Here’s another 8th Circuit analysis of the use of “customer preference” as a defense:

 Although this Circuit has not directly addressed customer preference as a business justification for policies having a disparate impact on a protected class, cases from other circuits have not looked favorably on this kind of evidence. See Diaz v. Pan Am. World Airways, Inc., 442 F.2d 385, 388–89 (5th Cir.) (customer preference may only be taken into account when it goes to a matter affecting the company’s ability to perform the primary necessary function or service it offers, rather than a tangential aspect of that service or function), cert. denied, 404 U.S. 950, 92 S.Ct. 275, 30 L.Ed.2d 267 (1971); Gerdom v. Continental Airlines, Inc., 692 F.2d 602 (9th Cir.1982) (holding that customer preference for slim female flight attendants did not justify a discriminatory policy where weight was unrelated to job performance), cert. denied, 460 U.S. 1074, 103 S.Ct. 1534, 75 L.Ed.2d 954 (1983). The existence of a beard on the face of a delivery man does not affect in any manner Domino’s ability to make or deliver pizzas to their customers. Customer preference, which is at best weakly shown by Domino’s survey, is clearly not a colorable business justification defense in this case. Significantly, the survey makes no showing that customers would order less pizza in the absence of a strictly enforced no-beard rule.
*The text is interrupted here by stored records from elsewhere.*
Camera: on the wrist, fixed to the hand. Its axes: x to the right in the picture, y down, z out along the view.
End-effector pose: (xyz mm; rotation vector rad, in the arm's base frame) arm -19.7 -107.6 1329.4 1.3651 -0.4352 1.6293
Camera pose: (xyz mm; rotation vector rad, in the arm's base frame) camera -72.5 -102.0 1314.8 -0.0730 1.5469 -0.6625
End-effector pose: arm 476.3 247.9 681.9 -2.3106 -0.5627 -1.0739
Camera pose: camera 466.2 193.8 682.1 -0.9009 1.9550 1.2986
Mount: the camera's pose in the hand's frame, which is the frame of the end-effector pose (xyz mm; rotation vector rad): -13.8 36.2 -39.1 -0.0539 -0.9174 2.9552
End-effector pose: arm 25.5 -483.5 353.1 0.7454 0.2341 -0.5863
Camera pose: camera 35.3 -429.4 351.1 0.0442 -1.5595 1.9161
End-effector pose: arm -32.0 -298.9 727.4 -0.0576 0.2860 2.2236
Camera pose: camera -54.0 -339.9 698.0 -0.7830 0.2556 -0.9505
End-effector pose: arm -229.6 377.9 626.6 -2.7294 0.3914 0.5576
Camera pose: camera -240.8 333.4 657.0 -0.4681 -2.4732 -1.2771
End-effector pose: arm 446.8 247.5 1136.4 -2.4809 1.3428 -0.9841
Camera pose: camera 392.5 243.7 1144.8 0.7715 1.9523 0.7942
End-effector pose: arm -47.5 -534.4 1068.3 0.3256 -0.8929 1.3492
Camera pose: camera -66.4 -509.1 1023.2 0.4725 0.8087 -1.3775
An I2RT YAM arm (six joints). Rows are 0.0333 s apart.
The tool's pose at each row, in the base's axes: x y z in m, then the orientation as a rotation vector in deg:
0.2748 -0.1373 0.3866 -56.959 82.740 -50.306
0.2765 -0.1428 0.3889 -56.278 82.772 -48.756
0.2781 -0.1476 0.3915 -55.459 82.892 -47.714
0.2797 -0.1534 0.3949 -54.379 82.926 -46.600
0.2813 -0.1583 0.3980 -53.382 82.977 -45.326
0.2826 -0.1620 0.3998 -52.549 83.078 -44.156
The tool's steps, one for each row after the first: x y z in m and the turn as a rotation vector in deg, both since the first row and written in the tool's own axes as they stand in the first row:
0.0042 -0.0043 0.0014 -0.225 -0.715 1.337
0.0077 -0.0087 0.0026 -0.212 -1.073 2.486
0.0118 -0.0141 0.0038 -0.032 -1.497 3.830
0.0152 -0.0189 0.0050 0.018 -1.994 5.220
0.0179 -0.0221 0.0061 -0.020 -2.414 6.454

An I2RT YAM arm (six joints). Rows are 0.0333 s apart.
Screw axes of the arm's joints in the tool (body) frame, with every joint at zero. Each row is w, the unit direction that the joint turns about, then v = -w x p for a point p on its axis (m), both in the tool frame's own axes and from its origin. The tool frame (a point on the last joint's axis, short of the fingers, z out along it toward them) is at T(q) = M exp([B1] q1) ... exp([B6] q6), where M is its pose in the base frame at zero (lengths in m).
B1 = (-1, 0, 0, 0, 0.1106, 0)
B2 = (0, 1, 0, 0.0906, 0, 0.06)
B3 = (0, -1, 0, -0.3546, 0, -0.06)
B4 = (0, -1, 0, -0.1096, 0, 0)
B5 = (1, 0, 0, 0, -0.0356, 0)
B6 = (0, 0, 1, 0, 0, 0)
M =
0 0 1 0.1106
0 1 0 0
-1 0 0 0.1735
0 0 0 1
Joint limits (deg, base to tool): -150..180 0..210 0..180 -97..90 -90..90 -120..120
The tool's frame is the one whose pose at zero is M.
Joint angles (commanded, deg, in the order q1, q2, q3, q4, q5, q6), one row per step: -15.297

Bradley v. Pizzaco of Nebraska, Inc., 7 F.3d 795, 799 (8th Cir. 1993).

 So, what does this all mean?

First, you should be able to tell that the law is still a little wobbly on what a station can use as a viable defense to a discrimination claim.  The best defense is always going to be that a decision was race-neutral, that it was performance-based and that the employee had multiple opportunities to improve his or her position but suffered an adverse employment action as a result of progressive discipline.

It will not help if, as Plaintiff here alleges, Gannett’s corporate and station management structures are dominated by white employees and if most of Gannett’s anchors across the country are white.  If this case is not settled, then discovery will likely focus on Gannett’s composition across the company.

Second, if, in this case, Gannett does in fact intend to rely on focus group data and on “corporate restructuring reasoning”, as Plaintiff seems to believe, the Court will have to drill down on the focus group testing to determine if the sampling and the questions are themselves in some way discriminatory.  Because “customer preference” is not a defense, the Court will have to determine if the customer testing, the focus groups, are inherently racist or discriminatory.  To win on what appears to be his primary theory, Plaintiff will have to show that Station’s focus group testing was not race-neutral, but that the sampling and the questions were tainted with racial animus.  Moreover, he will have to show that Gannett consistently deployed this animus at its stations across the company.

Again, I reference this case because it is current and broadcast-related, and because it gives me an opportunity to discuss some of the nuances of the law in this area.  I cannot, and would not, speak to the merits of an individual pending case, other than to point out that these cases create significant challenges for both sides.